* [WHAT YOU NEED TO DO]: Show each line of the records below where the word "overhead" occurs.

* [THE DATA]:
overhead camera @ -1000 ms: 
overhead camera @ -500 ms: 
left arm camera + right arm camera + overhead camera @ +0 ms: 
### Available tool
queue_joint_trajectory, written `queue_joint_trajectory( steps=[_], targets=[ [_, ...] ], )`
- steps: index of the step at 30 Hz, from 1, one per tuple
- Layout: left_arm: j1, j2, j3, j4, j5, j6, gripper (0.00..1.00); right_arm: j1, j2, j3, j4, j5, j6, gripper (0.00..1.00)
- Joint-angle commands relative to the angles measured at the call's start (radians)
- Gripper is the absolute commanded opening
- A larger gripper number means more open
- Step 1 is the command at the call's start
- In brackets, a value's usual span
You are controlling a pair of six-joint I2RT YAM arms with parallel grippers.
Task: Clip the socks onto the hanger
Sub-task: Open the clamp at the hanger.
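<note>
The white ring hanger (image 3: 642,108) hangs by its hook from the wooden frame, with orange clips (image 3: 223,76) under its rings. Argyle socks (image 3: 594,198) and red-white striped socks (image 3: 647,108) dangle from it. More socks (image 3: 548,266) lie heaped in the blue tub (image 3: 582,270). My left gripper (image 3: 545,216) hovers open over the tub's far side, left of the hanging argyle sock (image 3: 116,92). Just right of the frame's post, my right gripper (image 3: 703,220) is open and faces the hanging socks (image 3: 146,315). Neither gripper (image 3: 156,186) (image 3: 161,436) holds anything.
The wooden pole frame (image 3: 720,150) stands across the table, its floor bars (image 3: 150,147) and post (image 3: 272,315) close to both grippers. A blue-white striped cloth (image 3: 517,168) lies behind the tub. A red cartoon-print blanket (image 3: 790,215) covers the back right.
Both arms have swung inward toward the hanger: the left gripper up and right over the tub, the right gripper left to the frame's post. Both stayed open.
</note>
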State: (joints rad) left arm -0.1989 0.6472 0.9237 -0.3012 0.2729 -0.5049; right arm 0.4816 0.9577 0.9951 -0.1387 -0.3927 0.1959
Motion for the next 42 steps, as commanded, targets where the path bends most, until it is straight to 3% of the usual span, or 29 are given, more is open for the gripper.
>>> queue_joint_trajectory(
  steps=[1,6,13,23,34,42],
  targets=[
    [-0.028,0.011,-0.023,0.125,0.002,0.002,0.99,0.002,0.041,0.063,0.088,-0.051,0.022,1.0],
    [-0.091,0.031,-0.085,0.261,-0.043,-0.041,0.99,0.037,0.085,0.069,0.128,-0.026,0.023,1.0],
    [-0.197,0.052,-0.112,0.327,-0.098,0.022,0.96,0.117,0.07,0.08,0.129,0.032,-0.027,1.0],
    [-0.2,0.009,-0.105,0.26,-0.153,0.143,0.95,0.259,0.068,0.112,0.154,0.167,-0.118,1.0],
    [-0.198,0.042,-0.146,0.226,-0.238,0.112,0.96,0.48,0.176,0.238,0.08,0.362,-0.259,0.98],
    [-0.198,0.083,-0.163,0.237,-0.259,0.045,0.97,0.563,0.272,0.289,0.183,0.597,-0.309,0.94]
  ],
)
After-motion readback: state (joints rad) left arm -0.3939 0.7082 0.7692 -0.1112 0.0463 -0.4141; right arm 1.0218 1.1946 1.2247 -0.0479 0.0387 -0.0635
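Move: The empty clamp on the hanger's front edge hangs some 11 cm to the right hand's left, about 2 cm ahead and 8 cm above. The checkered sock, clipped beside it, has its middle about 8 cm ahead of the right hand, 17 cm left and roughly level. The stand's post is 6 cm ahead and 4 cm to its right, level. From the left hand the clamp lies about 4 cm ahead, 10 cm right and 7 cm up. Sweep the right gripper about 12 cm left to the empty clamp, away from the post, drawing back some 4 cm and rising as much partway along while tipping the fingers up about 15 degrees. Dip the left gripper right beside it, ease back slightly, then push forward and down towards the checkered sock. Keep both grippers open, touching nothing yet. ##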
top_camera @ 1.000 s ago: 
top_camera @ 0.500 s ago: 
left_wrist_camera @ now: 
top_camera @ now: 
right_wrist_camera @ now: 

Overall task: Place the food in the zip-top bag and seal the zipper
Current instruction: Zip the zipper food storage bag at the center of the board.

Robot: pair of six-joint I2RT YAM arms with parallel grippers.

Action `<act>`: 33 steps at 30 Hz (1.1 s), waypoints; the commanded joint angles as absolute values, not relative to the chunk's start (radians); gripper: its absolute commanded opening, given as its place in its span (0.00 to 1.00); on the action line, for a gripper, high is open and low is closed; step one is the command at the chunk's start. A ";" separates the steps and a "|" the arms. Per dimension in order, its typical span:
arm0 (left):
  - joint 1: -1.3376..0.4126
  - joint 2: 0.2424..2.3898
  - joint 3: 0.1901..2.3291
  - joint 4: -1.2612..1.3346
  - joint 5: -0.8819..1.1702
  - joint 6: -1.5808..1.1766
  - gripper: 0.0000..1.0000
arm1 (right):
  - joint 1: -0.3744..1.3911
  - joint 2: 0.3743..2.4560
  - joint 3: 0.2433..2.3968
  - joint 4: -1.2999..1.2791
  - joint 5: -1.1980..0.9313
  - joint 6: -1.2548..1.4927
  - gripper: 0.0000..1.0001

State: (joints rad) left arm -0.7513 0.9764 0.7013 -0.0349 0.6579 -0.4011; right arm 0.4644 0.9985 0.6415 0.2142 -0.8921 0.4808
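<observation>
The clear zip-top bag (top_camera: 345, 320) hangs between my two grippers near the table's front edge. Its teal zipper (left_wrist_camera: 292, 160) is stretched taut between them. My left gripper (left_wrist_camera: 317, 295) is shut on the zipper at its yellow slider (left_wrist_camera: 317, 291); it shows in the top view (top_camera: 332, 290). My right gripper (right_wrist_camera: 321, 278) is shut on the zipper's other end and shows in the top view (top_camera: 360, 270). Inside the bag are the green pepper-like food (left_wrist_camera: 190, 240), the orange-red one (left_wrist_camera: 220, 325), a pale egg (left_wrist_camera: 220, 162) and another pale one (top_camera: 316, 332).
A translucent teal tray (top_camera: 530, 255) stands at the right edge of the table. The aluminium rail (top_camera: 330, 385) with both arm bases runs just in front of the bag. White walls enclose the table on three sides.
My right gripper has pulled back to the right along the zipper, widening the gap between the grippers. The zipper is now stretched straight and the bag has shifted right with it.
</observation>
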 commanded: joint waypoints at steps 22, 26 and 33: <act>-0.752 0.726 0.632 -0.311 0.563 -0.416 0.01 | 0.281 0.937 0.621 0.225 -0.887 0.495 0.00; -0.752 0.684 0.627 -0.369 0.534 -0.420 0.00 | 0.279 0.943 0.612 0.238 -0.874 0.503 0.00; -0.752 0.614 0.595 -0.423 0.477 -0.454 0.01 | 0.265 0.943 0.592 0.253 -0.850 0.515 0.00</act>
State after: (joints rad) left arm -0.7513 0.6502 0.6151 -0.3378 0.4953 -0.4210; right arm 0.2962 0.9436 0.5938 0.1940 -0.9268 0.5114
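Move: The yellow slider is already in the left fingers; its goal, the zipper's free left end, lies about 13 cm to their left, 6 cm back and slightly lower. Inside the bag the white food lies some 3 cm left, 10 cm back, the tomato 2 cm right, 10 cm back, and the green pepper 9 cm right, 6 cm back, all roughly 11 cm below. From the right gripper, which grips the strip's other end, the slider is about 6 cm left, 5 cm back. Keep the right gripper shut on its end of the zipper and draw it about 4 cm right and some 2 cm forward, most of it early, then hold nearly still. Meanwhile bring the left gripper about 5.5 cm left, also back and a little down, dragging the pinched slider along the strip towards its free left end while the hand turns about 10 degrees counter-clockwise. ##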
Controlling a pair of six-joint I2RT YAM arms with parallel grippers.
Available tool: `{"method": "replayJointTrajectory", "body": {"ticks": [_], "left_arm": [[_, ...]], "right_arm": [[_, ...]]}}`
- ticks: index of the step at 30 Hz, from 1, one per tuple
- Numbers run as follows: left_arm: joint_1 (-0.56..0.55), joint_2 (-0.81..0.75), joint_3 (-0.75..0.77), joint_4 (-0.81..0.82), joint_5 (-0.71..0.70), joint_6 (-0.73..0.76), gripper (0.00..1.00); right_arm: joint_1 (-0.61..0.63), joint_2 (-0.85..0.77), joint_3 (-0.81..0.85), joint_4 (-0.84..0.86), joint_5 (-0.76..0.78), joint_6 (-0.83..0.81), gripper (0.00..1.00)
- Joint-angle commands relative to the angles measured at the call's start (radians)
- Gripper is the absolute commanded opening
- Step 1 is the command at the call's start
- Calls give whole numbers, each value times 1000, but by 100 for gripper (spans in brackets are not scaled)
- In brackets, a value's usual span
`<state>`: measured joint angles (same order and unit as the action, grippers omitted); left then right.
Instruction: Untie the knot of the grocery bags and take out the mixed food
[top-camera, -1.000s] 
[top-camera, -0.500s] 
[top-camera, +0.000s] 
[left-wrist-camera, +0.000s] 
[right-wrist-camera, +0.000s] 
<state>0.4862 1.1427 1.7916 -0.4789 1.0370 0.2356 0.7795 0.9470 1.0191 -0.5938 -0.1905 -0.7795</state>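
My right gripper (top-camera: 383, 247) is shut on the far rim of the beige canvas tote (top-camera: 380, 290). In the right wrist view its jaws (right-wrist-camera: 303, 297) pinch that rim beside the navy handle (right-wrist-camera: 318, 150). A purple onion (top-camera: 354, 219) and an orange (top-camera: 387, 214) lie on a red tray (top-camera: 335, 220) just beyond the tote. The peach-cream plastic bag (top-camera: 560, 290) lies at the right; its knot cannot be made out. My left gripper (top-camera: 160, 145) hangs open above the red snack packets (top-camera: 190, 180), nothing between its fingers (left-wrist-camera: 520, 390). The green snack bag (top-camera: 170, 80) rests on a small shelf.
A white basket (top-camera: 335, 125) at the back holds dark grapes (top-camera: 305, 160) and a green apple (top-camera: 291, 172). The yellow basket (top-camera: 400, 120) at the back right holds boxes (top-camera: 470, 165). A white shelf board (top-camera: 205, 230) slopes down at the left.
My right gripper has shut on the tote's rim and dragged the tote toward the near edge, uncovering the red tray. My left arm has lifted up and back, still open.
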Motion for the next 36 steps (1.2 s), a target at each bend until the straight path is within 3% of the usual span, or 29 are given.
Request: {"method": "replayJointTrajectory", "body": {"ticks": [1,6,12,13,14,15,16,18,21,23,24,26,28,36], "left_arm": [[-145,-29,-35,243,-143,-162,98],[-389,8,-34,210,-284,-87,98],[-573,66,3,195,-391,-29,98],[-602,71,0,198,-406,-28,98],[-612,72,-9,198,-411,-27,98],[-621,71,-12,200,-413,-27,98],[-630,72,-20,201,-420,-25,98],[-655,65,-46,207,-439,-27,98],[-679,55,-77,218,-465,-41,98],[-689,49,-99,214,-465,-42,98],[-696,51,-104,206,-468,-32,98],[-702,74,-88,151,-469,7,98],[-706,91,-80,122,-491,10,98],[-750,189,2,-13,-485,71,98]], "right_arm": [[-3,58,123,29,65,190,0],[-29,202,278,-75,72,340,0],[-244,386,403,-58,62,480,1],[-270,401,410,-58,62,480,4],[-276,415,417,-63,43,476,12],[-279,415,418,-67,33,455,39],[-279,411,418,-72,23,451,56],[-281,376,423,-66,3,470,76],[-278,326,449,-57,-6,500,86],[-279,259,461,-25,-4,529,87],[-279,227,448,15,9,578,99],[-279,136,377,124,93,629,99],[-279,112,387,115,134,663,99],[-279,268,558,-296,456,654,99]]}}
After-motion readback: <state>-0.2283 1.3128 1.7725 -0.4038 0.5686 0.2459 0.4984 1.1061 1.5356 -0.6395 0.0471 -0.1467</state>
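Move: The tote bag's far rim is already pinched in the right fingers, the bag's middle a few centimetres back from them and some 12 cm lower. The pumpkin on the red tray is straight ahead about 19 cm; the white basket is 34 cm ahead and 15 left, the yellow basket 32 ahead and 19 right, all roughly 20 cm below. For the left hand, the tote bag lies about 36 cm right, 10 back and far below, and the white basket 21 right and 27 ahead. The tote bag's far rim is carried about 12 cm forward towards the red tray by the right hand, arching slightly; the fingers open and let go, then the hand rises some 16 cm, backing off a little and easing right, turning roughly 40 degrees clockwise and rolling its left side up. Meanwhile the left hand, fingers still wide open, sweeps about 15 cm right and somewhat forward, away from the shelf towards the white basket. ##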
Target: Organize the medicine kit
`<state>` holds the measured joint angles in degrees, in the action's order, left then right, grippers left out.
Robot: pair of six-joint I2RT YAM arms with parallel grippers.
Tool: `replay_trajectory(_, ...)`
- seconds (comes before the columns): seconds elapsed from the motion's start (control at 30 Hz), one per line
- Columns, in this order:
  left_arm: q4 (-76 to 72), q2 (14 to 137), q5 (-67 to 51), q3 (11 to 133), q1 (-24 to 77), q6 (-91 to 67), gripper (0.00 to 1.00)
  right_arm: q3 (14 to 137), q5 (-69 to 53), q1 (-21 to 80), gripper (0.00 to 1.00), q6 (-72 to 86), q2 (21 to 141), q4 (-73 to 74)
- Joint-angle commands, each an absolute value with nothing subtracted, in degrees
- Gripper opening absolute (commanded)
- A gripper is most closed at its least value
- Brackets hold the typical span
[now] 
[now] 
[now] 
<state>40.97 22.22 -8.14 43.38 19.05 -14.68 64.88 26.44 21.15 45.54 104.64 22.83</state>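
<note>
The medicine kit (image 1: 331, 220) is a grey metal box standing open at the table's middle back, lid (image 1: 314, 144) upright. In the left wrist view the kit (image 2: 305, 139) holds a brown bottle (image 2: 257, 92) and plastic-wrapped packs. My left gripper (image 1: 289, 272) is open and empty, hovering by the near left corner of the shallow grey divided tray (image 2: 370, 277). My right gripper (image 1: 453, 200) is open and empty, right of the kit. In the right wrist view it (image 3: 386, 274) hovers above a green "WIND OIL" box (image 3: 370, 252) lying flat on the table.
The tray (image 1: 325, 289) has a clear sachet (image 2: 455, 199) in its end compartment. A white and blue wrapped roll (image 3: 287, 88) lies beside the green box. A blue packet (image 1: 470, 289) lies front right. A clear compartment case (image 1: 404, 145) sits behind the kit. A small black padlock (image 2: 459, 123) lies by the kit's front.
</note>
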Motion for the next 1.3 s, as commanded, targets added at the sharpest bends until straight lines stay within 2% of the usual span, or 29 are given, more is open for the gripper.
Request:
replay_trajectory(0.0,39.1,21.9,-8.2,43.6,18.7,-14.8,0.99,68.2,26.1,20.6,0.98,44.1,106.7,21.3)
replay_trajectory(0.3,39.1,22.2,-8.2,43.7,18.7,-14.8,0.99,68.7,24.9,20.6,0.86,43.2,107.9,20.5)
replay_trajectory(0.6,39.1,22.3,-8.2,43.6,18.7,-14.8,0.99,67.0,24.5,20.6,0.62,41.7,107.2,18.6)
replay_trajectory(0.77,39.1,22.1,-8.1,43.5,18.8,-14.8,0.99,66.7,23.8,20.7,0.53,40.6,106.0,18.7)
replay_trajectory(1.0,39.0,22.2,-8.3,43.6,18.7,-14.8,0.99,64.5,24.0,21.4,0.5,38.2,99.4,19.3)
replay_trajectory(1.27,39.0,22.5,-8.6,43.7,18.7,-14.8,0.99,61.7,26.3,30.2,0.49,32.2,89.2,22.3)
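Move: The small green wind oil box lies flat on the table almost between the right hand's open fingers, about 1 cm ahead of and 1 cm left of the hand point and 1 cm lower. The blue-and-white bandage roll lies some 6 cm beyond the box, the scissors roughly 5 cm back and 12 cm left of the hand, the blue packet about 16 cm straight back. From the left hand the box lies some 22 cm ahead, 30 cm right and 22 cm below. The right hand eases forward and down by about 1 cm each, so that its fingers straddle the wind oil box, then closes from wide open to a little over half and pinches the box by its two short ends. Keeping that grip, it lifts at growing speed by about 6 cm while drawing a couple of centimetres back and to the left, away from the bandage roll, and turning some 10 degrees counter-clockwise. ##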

* [SOLUTION TO THE EXERCISE]:
overhead camera @ -1000 ms: 
overhead camera @ -500 ms: 
left arm camera + right arm camera + overhead camera @ +0 ms: 

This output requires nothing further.